Personal information
- Born: 26 July 1999 (age 27) Redhill, England
- Website: maliksquash.pro

Sport
- Country: British (English)
- Retired: Active
- Racquet used: Mantis

Men's singles
- Highest ranking: No. 26 (May 2026)
- Current ranking: No. 26 (May 2026)
- Title: 10

Medal record
Men's squash
Representing England
World Team Championships
| Silver medal – second place | 2024 Hong Kong | Team |
European Team Championships
| Gold medal – first place | 2023 Helsinki | Team |
| Gold medal – first place | 2024 Uster | Team |
| Gold medal – first place | 2025 Wrocław | Team |
| Gold medal – first place | 2026 Amsterdam | Team |

= Curtis Malik =

English squash player

Curtis Malik (born 26 July 1999) is an English professional squash player. He reached a career high ranking of 26 in the world during May 2026.

== Career ==
After joining the PSA Tour and reached his first final in 2022, in the Hit and Run Sport Challenger.

By the start of 2022 he had reached the world's top 100 players and won the Holmes Naden Prestbury Squash Open, the Commercial Water Solutions Grange Challenger and the Colin Payne Kent Open. In April 2023, he hit a career best world ranking (at the time) of 53. He was a member of the England team that won the 2023 European Squash Team Championships. In May 2024, Malik helped England win retain the title at the 2024 European Team Championships.

In December 2024, Malik won a silver medal with England, at the 2024 Men's World Team Squash Championships in Hong Kong. In the final he went close to defeating Mazen Hesham in the opening match.
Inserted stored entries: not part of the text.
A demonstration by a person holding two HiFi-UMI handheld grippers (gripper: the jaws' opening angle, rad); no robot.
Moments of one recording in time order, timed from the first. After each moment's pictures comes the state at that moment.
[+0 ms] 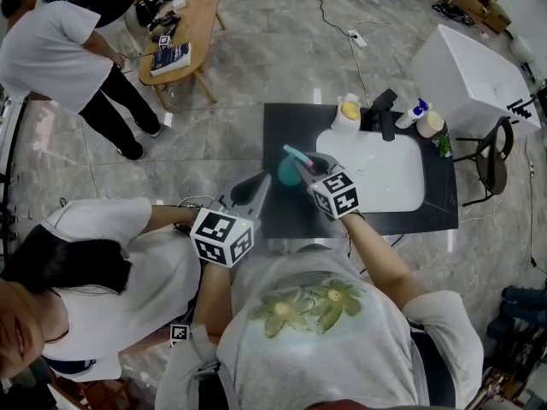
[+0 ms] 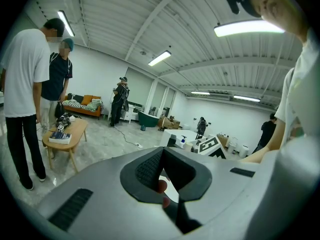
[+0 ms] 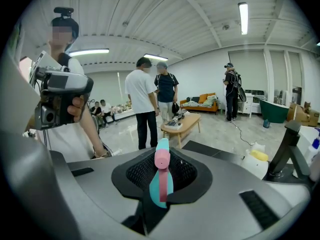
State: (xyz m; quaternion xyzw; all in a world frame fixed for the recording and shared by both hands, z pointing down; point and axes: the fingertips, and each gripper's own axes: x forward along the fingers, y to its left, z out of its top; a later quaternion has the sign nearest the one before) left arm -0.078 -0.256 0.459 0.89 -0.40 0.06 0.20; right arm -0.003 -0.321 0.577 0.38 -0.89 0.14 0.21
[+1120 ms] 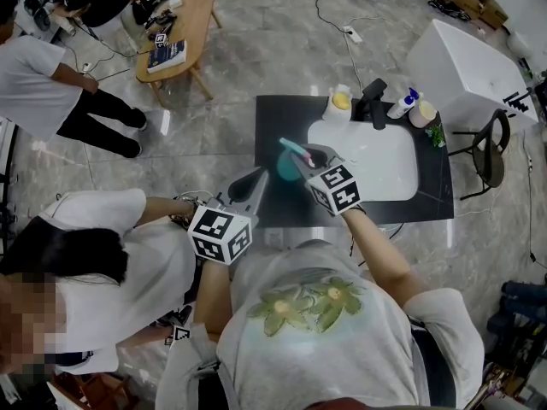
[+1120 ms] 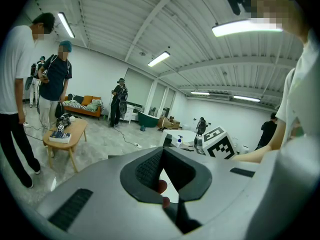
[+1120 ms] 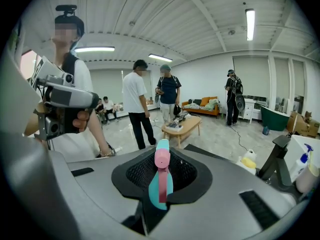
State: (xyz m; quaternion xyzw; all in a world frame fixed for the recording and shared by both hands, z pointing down) left arm -0.060 -0.230 0.452 0.89 -0.41 0.06 0.20; right arm 0.010 -0.297 0.538 0.37 -0.89 0.11 0.22
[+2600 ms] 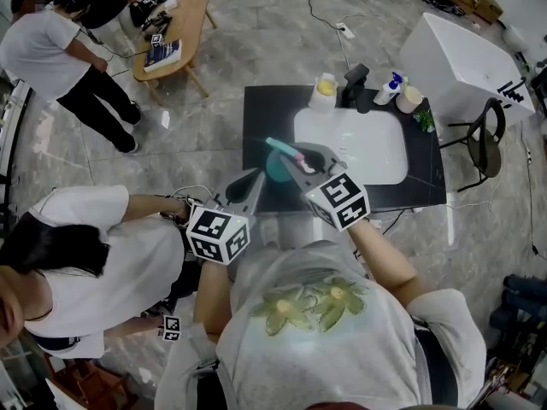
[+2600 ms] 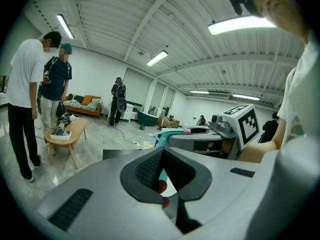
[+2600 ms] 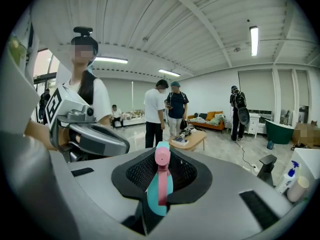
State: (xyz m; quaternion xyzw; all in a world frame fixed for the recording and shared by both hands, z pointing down) left arm -0.027 -0.175 0.448 0.89 -0.41 0.07 0.20; right arm 0.019 -0.215 0.444 0.34 -0.92 0.06 0.16
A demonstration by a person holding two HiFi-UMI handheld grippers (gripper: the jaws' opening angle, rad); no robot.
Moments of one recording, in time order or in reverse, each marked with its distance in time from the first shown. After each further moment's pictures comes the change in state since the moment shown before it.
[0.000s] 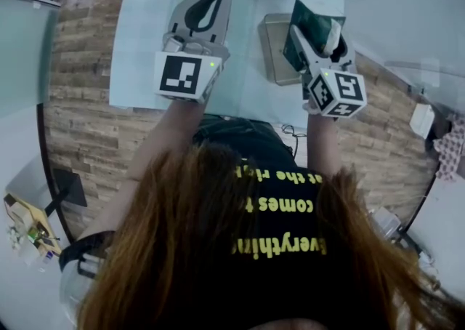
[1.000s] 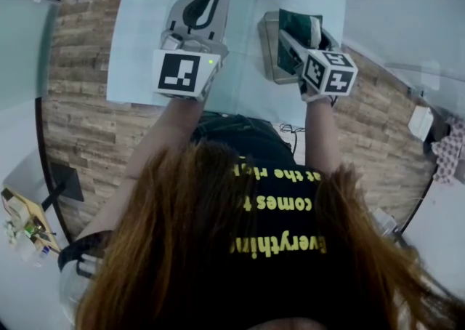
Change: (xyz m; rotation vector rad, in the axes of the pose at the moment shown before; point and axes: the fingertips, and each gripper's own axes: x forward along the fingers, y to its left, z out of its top) left arm -0.002 0.003 -0.002 0.004 0.005 0.034; right arm 0.027 -0.005 -0.091 0.099 0.387 0.059
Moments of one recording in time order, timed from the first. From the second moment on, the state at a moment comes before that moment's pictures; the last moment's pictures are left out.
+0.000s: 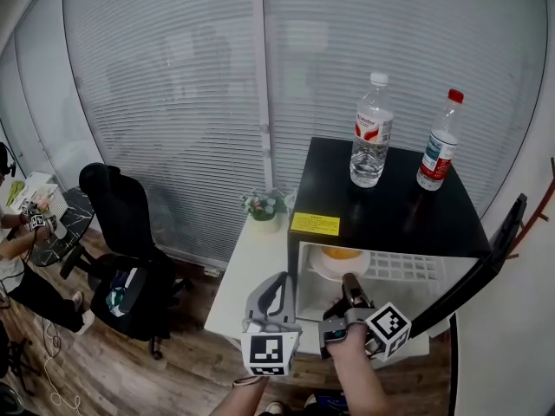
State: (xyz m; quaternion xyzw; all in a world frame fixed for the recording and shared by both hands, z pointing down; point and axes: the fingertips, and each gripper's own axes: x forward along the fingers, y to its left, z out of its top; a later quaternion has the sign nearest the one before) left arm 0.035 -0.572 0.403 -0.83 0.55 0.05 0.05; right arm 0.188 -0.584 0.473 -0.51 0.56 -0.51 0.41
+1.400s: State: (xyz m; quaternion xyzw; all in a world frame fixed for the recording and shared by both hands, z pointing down) left arm 0.102 -0.552 0.408 -0.87 0.49 0.04 0.03; right arm 0.213 -0.513 0.382 -0.67 0.74 0.05 0.05
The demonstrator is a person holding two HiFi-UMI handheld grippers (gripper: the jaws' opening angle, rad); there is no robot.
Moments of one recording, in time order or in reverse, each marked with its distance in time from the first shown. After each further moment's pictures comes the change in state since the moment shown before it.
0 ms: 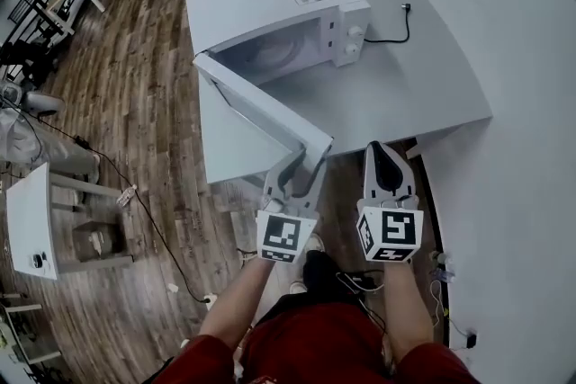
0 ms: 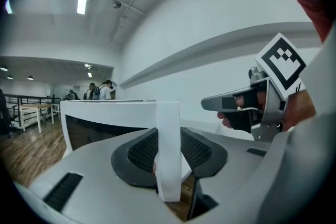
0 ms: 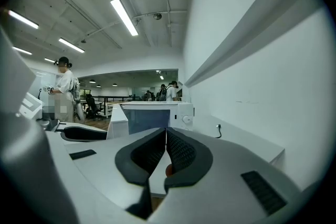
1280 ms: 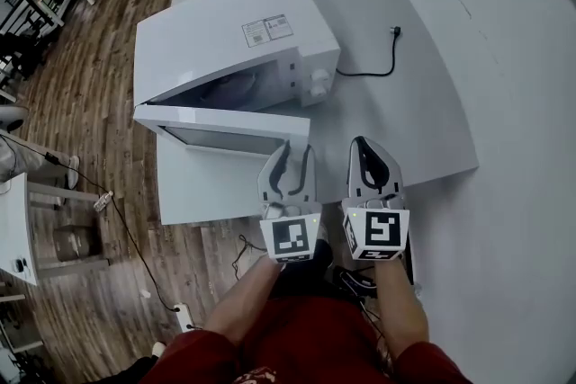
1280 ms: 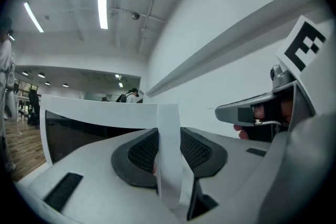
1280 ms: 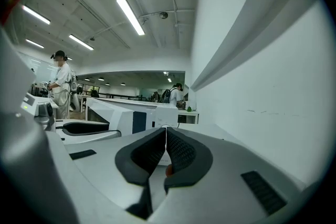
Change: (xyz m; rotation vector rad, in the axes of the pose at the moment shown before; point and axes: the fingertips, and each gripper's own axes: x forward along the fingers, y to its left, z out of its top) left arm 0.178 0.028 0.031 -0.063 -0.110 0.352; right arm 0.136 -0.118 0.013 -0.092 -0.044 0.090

In March 2025, Malik won his 10th PSA title after securing victory in the Manitoba Open during the 2024–25 PSA Squash Tour. In May 2025, Malik was part of the England team that won the gold medal at the 2025 European Squash Team Championships in Wrocław, Poland and the 2026 European Team Championships in Amsterdam.

== Family ==
His siblings Perry, Torrie, Heston and Bailey are all professional squash players.